[WHAT THIS TASK INVOLVES]:
Beginning with the line where "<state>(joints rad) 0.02" appears, retype every remaining line of the data below, both the first and last included.

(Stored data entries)
____________

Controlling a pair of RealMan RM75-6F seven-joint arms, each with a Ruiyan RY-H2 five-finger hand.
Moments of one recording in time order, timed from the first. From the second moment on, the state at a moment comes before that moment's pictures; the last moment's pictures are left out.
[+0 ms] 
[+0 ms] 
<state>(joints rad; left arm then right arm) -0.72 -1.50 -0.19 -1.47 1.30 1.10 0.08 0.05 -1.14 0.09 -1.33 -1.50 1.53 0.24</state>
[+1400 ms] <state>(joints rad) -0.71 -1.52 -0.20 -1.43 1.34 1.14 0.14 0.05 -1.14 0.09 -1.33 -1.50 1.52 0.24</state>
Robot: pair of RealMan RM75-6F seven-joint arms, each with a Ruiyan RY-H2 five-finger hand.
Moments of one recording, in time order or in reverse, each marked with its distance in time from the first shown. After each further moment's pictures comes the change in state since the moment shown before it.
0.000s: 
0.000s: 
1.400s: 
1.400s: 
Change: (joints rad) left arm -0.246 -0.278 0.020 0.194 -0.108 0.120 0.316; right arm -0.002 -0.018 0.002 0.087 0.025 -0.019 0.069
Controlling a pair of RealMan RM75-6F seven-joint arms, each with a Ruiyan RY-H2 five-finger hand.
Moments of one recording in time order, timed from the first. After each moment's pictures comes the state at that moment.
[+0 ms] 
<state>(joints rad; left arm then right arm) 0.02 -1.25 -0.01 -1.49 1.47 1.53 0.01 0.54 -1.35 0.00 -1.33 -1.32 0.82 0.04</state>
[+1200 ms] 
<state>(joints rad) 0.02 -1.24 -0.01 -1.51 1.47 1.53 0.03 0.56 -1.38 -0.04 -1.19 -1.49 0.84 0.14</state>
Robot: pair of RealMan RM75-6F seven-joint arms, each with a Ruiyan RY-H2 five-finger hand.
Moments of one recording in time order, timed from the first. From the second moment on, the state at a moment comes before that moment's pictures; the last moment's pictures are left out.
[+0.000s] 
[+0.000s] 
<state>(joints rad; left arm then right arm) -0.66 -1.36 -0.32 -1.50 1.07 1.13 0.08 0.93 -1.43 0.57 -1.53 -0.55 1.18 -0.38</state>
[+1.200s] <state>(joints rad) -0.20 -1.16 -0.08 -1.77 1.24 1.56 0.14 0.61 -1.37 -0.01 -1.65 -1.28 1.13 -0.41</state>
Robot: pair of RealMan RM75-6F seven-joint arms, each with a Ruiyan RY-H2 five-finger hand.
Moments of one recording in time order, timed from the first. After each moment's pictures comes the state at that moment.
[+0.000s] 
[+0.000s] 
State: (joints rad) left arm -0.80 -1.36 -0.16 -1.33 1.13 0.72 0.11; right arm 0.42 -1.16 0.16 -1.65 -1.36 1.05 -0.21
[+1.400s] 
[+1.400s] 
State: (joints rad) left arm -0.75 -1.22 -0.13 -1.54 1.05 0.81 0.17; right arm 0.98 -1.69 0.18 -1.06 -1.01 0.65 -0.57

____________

[WRITTEN ANSWER]:
<state>(joints rad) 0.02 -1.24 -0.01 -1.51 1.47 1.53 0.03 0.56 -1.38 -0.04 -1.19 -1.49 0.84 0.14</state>
Robot: pair of RealMan RM75-6F seven-joint arms, each with a Ruiyan RY-H2 five-finger hand.
Moments of one recording in time order, timed from the first. From the second moment on, the state at a moment comes before that moment's pictures; the last moment's pictures are left out.
[+0.000s] 
[+0.000s] 
<state>(joints rad; left arm then right arm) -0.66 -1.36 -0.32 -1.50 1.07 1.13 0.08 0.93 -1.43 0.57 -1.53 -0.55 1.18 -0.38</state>
[+1.200s] <state>(joints rad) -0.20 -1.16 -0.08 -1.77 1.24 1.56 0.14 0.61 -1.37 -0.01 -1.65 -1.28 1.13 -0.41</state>
Robot: pair of RealMan RM75-6F seven-joint arms, each with a Ruiyan RY-H2 five-finger hand.
Moments of one recording in time order, timed from the first. After each moment's pictures comes the state at that moment.
[+0.000s] 
[+0.000s] 
State: (joints rad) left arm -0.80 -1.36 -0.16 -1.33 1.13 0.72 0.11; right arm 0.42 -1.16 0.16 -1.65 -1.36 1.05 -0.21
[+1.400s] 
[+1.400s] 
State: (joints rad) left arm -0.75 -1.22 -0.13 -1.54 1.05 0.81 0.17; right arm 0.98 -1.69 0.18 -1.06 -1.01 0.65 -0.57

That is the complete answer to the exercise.